● **THE TASK**:
The reply should hold every record, copied exactly, and none of the pictures.

[Data records]

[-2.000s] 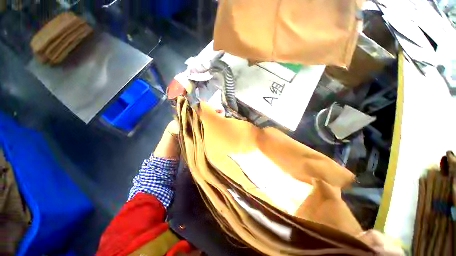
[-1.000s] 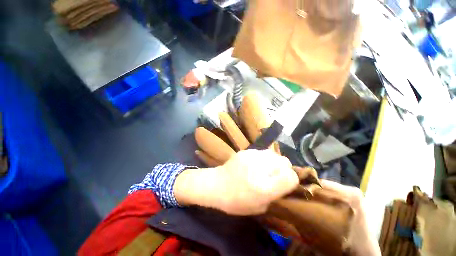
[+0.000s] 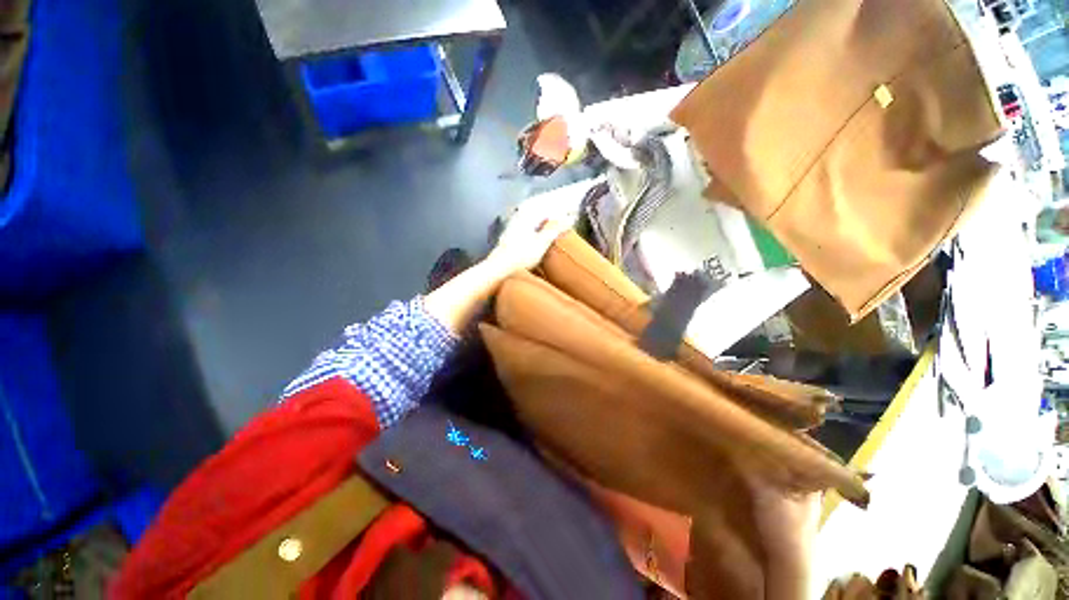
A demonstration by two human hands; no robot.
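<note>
A limp brown bag body (image 3: 621, 410) is held over the lap, folded in several layers. A short dark strip (image 3: 678, 314) lies across its upper folds. My left hand (image 3: 533, 240) is at the far left end of the folds, its fingers partly hidden, holding the bag body. My right hand (image 3: 783, 527) is at the near right side of the bag body, gripping it, with the fingers hidden behind the material.
Another brown bag (image 3: 844, 152) with a gold-coloured spot lies on the pile ahead. A white bench (image 3: 903, 504) with a yellow edge is at right. A metal table (image 3: 387, 24) and blue crate (image 3: 373, 89) stand ahead left. Blue crates (image 3: 70, 176) are at far left.
My left hand has moved from the middle of the bag body to its far left end. The folds have spread wider. The view has shifted, and the gold spot on the far bag now shows.
</note>
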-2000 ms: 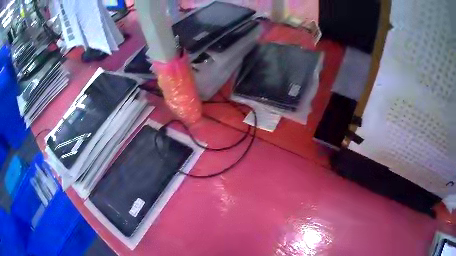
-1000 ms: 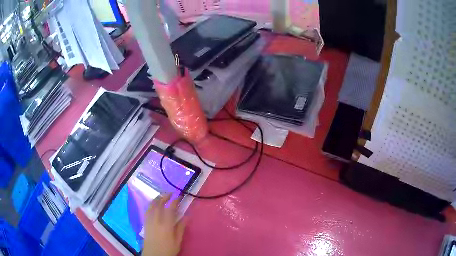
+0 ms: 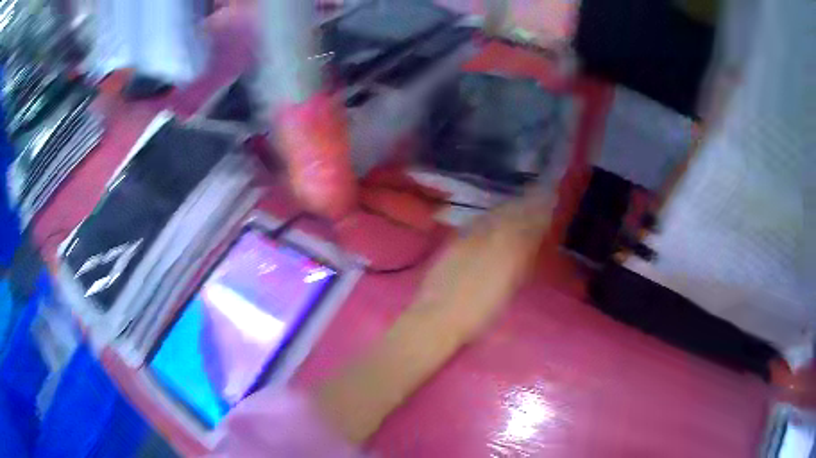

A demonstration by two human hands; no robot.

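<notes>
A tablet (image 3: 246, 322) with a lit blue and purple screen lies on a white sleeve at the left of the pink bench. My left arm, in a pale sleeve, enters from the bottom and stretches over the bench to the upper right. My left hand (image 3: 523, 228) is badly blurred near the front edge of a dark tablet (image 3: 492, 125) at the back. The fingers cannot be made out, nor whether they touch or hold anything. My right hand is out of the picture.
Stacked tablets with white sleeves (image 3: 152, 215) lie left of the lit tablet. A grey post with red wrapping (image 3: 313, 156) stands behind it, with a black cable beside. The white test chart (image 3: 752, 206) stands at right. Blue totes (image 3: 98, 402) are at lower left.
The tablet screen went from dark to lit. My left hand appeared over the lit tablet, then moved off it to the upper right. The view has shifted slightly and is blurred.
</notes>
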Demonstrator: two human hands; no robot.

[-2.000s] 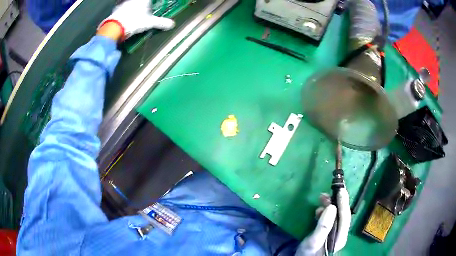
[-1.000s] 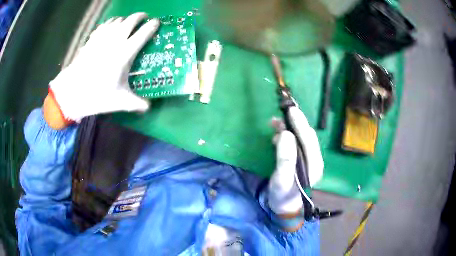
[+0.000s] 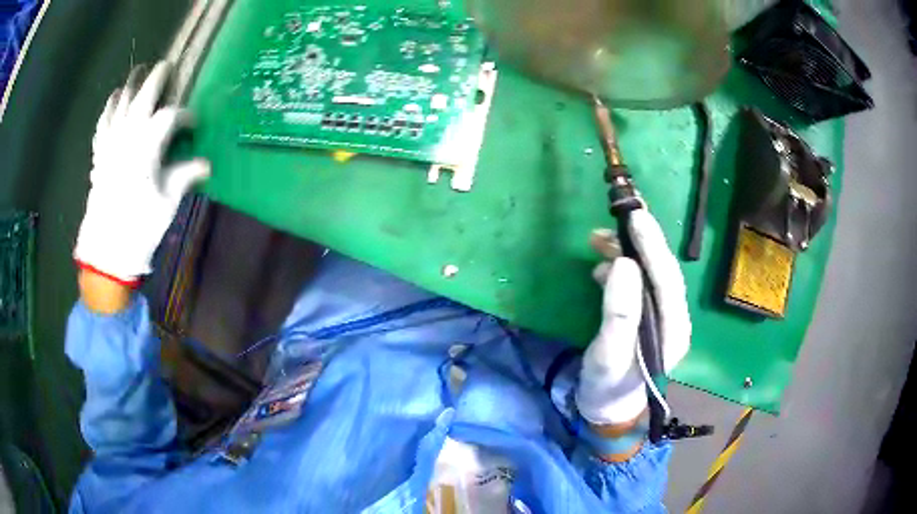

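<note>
A green circuit board with white markings and a row of black parts near its front edge lies on the green mat. A pale notched metal plate sticks out at the board's right edge. My left hand, in a white glove, is off the board to its left, fingers apart and empty. My right hand, also gloved, holds the soldering iron by its black handle, right of the board, tip pointing away from me near the hood's rim.
The translucent brownish fume hood hangs over the far side. A black strip, yellow sponge, dark iron stand and black fan-like box are at right. A bit of yellow lump shows at the board's front edge.
The board has come from the left onto the mat beside the plate, over the yellow lump. My left hand has let go of it and moved left. My right hand still holds the iron.
</note>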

● **WORKED SOLUTION**:
[-2.000s] 
[-1.000s] 
[+0.000s] 
A demonstration by two human hands; no robot.
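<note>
A limp brown bag body (image 3: 621, 410) is held over the lap, folded in several layers. A short dark strip (image 3: 678, 314) lies across its upper folds. My left hand (image 3: 533, 240) is at the far left end of the folds, its fingers partly hidden, holding the bag body. My right hand (image 3: 783, 527) is at the near right side of the bag body, gripping it, with the fingers hidden behind the material.
Another brown bag (image 3: 844, 152) with a gold-coloured spot lies on the pile ahead. A white bench (image 3: 903, 504) with a yellow edge is at right. A metal table (image 3: 387, 24) and blue crate (image 3: 373, 89) stand ahead left. Blue crates (image 3: 70, 176) are at far left.
My left hand has moved from the middle of the bag body to its far left end. The folds have spread wider. The view has shifted, and the gold spot on the far bag now shows.
</note>
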-2000 ms: 
-1000 ms: 
+0 ms: 

A demonstration by two human hands; no robot.

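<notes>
A tablet (image 3: 246, 322) with a lit blue and purple screen lies on a white sleeve at the left of the pink bench. My left arm, in a pale sleeve, enters from the bottom and stretches over the bench to the upper right. My left hand (image 3: 523, 228) is badly blurred near the front edge of a dark tablet (image 3: 492, 125) at the back. The fingers cannot be made out, nor whether they touch or hold anything. My right hand is out of the picture.
Stacked tablets with white sleeves (image 3: 152, 215) lie left of the lit tablet. A grey post with red wrapping (image 3: 313, 156) stands behind it, with a black cable beside. The white test chart (image 3: 752, 206) stands at right. Blue totes (image 3: 98, 402) are at lower left.
The tablet screen went from dark to lit. My left hand appeared over the lit tablet, then moved off it to the upper right. The view has shifted slightly and is blurred.
</notes>
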Demonstrator: two human hands; no robot.

[-2.000s] 
[-1.000s] 
[+0.000s] 

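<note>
A green circuit board with white markings and a row of black parts near its front edge lies on the green mat. A pale notched metal plate sticks out at the board's right edge. My left hand, in a white glove, is off the board to its left, fingers apart and empty. My right hand, also gloved, holds the soldering iron by its black handle, right of the board, tip pointing away from me near the hood's rim.
The translucent brownish fume hood hangs over the far side. A black strip, yellow sponge, dark iron stand and black fan-like box are at right. A bit of yellow lump shows at the board's front edge.
The board has come from the left onto the mat beside the plate, over the yellow lump. My left hand has let go of it and moved left. My right hand still holds the iron.
</note>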

Nothing else remains for the exercise.